Le orchidee hanno diverse relazioni ecologiche con altre forme di vita che le stanno attorno – funghi, impollinatori e altre piante –, pertanto concentrare gli sforzi di conservazione anche solo su una singola specie significa agire indirettamente e a beneficio di tutti. Il documentario Search for the Queen of Sheba orchid di Stig Dalstrom e Darryl Saffer, dopo aver ricevuto sette premi cinematografici internazionali, nel maggio scorso è stato selezionato a maggio 2022 all’Hollywood Gold Awards vincendo il Gold Award Feature Documentary.
Il documentario è un valido strumento educativo che mira appunto a sensibilizzare il pubblico a proteggere e prendersi cura delle orchidee native: «Stiamo facendo del nostro meglio perché questa sensibilizzazione e cura si diffondano a macchia d’olio, è quello che vogliamo si materializzi, il focus del nostro gruppo di lavoro. Fortunatamente la tematica della tutela ambientale e della conservazione delle specie vegetali e animali a rischio di scomparsa è ben recepita in Australia».

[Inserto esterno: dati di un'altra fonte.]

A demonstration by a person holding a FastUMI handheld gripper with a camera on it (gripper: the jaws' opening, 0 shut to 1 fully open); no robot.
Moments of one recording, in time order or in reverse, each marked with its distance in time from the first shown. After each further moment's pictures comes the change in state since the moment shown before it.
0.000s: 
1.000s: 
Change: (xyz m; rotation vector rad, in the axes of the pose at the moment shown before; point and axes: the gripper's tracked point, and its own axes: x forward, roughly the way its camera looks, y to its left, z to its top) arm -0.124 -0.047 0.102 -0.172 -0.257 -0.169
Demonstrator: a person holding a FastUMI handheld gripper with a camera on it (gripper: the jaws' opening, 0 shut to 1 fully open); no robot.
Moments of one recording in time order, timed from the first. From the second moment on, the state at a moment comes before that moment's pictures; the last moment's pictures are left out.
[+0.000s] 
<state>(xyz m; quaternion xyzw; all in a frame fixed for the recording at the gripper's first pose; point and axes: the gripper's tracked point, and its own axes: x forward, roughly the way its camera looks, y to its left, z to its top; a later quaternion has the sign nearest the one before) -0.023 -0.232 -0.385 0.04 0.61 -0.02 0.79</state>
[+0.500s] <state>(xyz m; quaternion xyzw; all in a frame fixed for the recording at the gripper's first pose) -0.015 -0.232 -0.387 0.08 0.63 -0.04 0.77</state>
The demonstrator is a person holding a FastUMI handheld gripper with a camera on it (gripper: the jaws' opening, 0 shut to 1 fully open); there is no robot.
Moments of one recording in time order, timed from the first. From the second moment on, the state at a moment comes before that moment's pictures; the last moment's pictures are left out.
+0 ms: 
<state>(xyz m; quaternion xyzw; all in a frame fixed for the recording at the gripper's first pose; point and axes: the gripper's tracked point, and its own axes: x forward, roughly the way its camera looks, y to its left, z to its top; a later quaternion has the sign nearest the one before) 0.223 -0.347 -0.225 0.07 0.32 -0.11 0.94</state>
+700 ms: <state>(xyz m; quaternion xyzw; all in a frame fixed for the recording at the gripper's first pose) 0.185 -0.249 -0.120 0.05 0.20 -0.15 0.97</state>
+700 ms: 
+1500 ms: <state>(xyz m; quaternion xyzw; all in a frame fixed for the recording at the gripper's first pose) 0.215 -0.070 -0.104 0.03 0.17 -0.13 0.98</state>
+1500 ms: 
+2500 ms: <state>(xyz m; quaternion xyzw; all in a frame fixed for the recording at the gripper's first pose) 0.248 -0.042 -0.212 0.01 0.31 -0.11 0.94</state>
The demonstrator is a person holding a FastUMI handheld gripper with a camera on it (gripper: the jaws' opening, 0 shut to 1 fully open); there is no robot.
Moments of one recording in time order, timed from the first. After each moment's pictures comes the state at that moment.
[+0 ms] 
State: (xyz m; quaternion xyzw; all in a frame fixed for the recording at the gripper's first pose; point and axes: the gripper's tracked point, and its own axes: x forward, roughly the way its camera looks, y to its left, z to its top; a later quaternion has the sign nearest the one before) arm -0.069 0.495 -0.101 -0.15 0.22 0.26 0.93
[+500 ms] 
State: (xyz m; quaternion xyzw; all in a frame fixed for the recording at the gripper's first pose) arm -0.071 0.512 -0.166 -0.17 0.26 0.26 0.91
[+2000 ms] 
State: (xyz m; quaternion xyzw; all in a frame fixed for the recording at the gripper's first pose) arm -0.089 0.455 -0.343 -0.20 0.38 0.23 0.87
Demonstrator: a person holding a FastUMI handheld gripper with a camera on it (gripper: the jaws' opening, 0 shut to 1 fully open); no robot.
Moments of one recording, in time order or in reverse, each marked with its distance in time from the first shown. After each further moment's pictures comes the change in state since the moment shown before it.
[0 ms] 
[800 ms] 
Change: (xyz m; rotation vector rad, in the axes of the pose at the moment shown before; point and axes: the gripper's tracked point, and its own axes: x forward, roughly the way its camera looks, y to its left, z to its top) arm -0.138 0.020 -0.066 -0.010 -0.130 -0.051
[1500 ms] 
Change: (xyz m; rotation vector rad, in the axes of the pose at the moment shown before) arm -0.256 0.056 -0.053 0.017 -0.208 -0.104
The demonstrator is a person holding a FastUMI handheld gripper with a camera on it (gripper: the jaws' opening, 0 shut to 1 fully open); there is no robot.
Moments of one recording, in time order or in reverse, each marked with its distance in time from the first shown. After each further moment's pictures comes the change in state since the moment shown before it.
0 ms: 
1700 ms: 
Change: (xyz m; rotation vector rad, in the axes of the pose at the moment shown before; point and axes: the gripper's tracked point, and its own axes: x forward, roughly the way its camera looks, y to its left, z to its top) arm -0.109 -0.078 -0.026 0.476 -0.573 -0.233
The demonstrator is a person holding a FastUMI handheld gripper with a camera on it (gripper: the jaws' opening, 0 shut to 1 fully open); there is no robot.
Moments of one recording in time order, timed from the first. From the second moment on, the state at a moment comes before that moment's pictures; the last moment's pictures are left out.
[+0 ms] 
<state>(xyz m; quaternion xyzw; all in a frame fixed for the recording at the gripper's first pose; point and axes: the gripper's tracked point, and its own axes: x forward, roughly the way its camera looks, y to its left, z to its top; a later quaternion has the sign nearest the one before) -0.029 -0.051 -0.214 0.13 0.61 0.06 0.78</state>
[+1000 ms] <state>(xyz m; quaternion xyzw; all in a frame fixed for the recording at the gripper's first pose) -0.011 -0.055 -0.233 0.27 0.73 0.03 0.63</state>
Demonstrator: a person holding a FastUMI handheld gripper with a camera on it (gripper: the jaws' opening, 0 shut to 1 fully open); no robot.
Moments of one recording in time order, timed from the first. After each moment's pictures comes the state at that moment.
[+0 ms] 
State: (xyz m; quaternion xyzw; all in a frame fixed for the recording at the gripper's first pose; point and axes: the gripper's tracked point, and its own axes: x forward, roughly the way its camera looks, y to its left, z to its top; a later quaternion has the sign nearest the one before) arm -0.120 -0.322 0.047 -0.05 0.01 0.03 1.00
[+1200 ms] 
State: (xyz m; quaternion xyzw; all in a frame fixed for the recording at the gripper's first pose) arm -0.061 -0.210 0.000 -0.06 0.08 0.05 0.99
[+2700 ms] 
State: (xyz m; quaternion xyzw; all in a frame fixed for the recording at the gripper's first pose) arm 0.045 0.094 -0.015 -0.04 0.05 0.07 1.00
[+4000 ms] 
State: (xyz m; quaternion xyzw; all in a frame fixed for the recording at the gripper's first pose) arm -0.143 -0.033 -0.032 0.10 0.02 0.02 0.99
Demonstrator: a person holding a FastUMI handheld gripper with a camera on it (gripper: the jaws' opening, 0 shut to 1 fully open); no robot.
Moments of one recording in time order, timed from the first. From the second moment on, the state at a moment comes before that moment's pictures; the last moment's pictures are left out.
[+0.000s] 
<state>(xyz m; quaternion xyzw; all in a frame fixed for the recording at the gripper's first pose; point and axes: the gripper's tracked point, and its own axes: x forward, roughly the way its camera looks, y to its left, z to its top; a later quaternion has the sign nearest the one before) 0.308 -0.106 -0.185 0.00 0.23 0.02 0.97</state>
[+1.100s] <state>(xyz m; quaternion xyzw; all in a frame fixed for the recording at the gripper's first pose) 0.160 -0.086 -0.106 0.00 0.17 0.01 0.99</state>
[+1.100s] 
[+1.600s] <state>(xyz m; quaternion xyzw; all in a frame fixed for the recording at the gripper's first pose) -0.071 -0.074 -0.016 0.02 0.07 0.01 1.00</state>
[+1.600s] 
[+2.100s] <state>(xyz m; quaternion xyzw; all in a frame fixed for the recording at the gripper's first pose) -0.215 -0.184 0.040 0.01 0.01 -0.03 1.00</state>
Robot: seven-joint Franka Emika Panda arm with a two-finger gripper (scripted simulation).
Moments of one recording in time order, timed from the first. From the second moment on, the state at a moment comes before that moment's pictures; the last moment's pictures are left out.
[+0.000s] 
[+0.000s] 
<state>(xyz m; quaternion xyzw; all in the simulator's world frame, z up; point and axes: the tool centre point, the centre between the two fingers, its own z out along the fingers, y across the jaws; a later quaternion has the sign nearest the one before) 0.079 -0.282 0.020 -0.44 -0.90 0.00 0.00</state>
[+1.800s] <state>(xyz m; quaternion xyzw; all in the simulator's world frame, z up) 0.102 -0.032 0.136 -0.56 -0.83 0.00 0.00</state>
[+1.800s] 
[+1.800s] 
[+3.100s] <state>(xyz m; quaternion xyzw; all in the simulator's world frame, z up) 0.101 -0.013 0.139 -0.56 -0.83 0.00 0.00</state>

L’uscita del documentario sulle orchidee ha portato al finanziamento dello studio della strategia di impollinazione delle Queen of Sheba orchids (Thelymitra variegata complex species) nel sud-ovest australiano: «Questa è la prossima avventura di ricerca che ci attende per approfondire l’ecologia delle specie del complesso, così da offrire nuovi elementi per la protezione e conservazione di altre specie rare e vulnerabili di flora come l’orchidea Regina».